• **Work instructions**
Find every line in the entries that holds the string "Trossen" and report it.

• **Dataset content**
○ ○ ○ ○ ○

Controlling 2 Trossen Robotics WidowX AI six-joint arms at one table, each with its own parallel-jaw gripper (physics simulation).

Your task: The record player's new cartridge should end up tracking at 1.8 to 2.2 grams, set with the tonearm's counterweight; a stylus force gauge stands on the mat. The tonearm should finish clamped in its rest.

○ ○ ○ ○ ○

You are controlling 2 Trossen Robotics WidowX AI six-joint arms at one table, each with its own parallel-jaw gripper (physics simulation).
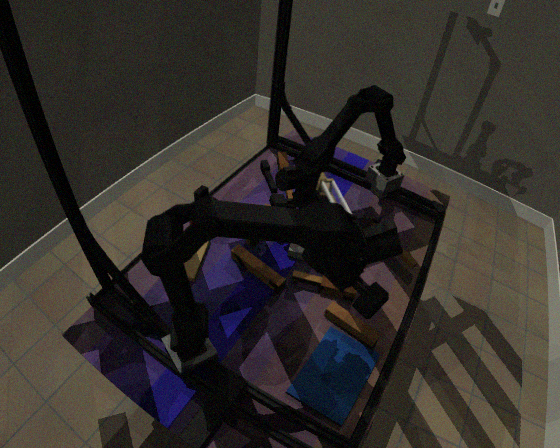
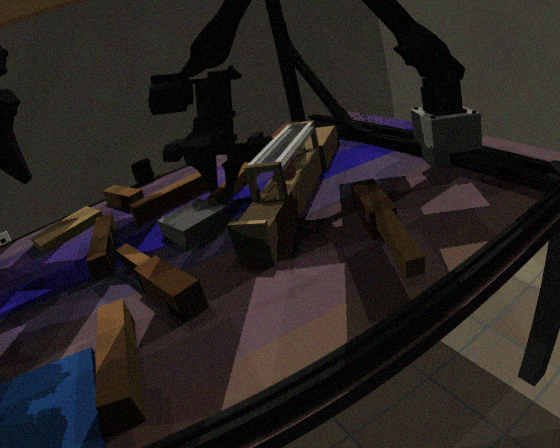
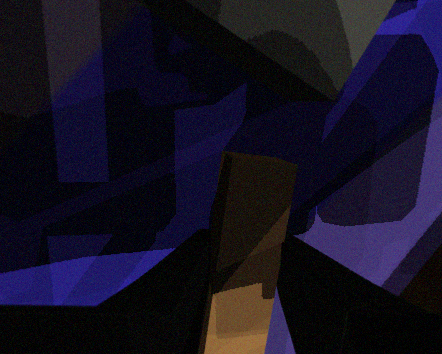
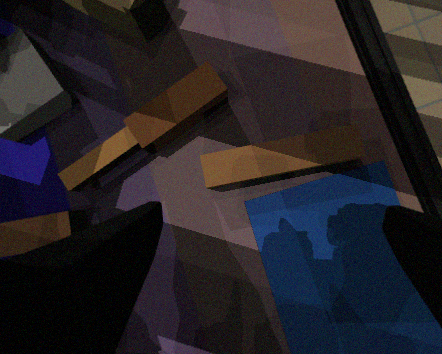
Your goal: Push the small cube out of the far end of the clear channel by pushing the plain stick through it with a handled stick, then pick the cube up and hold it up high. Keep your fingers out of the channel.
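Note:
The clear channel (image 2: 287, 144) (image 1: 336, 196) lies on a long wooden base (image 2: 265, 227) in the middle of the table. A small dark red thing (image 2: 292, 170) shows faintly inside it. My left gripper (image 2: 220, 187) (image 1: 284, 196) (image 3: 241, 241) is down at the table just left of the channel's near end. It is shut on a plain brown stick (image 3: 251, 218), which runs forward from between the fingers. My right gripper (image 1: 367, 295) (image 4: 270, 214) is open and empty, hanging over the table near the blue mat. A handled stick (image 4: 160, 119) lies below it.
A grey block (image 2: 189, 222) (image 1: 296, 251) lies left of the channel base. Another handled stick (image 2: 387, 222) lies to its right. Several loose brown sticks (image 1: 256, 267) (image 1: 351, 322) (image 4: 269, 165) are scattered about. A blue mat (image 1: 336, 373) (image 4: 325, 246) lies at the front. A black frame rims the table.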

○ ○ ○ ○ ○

• **Result**
Controlling 2 Trossen Robotics WidowX AI six-joint arms at one table, each with its own parallel-jaw gripper (physics simulation).
You are controlling 2 Trossen Robotics WidowX AI six-joint arms at one table, each with its own parallel-jaw gripper (physics simulation).

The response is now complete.